Malcolm Page

Personal information
- Full name: Malcolm Edward Page
- Date of birth: 5 February 1947 (age 79)
- Place of birth: Knucklas, Wales
- Height: 5 ft 9 in (1.75 m)
- Position: Defender; midfielder;

Youth career
- 1964: Birmingham City

Senior career*
- Years: Team / Apps / (Gls)
- 1964–1981: Birmingham City / 336 / (9)
- 1981–1982: Oxford United / 14 / (1)
- Total:  / 350 / (10)

International career
- 1971–1979: Wales / 28 / (0)

= Malcolm Page (footballer) =

Welsh footballer

Malcolm Edward Page (born 5 February 1947) is a Welsh former professional footballer born in Knucklas, Radnorshire (now Powys), who played as a defender or midfielder.

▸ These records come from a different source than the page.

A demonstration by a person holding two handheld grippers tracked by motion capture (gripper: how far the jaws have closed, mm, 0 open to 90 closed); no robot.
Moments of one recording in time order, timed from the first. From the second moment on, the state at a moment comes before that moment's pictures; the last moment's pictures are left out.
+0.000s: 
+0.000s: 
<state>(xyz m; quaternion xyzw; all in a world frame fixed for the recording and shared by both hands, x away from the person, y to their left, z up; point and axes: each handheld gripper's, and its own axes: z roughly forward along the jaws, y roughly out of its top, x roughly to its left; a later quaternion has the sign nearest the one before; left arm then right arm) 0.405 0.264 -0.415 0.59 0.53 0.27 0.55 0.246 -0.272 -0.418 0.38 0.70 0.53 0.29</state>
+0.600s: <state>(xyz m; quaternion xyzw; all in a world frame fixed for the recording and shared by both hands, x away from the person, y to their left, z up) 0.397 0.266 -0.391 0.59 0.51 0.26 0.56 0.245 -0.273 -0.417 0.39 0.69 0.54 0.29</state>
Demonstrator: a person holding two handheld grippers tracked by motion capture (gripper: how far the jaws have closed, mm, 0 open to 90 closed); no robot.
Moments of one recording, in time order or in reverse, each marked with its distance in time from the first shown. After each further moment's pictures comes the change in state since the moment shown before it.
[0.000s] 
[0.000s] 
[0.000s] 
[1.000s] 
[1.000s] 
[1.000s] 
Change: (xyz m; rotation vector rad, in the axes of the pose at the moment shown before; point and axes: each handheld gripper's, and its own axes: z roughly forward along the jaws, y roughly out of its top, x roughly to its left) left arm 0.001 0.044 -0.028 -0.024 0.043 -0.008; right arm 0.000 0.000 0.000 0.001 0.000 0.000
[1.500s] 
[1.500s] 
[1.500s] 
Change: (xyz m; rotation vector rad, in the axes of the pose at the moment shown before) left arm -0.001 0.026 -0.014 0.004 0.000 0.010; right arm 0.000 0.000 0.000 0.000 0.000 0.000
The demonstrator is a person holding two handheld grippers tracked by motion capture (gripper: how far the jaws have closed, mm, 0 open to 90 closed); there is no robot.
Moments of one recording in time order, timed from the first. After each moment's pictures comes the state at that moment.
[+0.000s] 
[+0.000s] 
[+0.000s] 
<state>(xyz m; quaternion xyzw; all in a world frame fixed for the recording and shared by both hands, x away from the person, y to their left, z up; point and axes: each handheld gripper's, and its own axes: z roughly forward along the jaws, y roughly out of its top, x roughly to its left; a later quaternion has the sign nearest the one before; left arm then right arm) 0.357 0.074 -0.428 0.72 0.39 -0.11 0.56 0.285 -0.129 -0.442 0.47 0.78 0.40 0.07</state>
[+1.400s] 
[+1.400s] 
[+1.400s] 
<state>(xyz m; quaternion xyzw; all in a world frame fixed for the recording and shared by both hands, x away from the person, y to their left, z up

He made 391 appearances and scored 10 goals for Birmingham City in all competitions over a 17-year career, and also played for Oxford United. He won 28 full caps for Wales, which at the time made him Birmingham City's most capped player, a record he held for 25 years until overtaken by Australia's Stan Lazaridis in 2005. He captained both club and country.

In 2012, Page was one of seven former players elected to Birmingham City's Hall of Fame.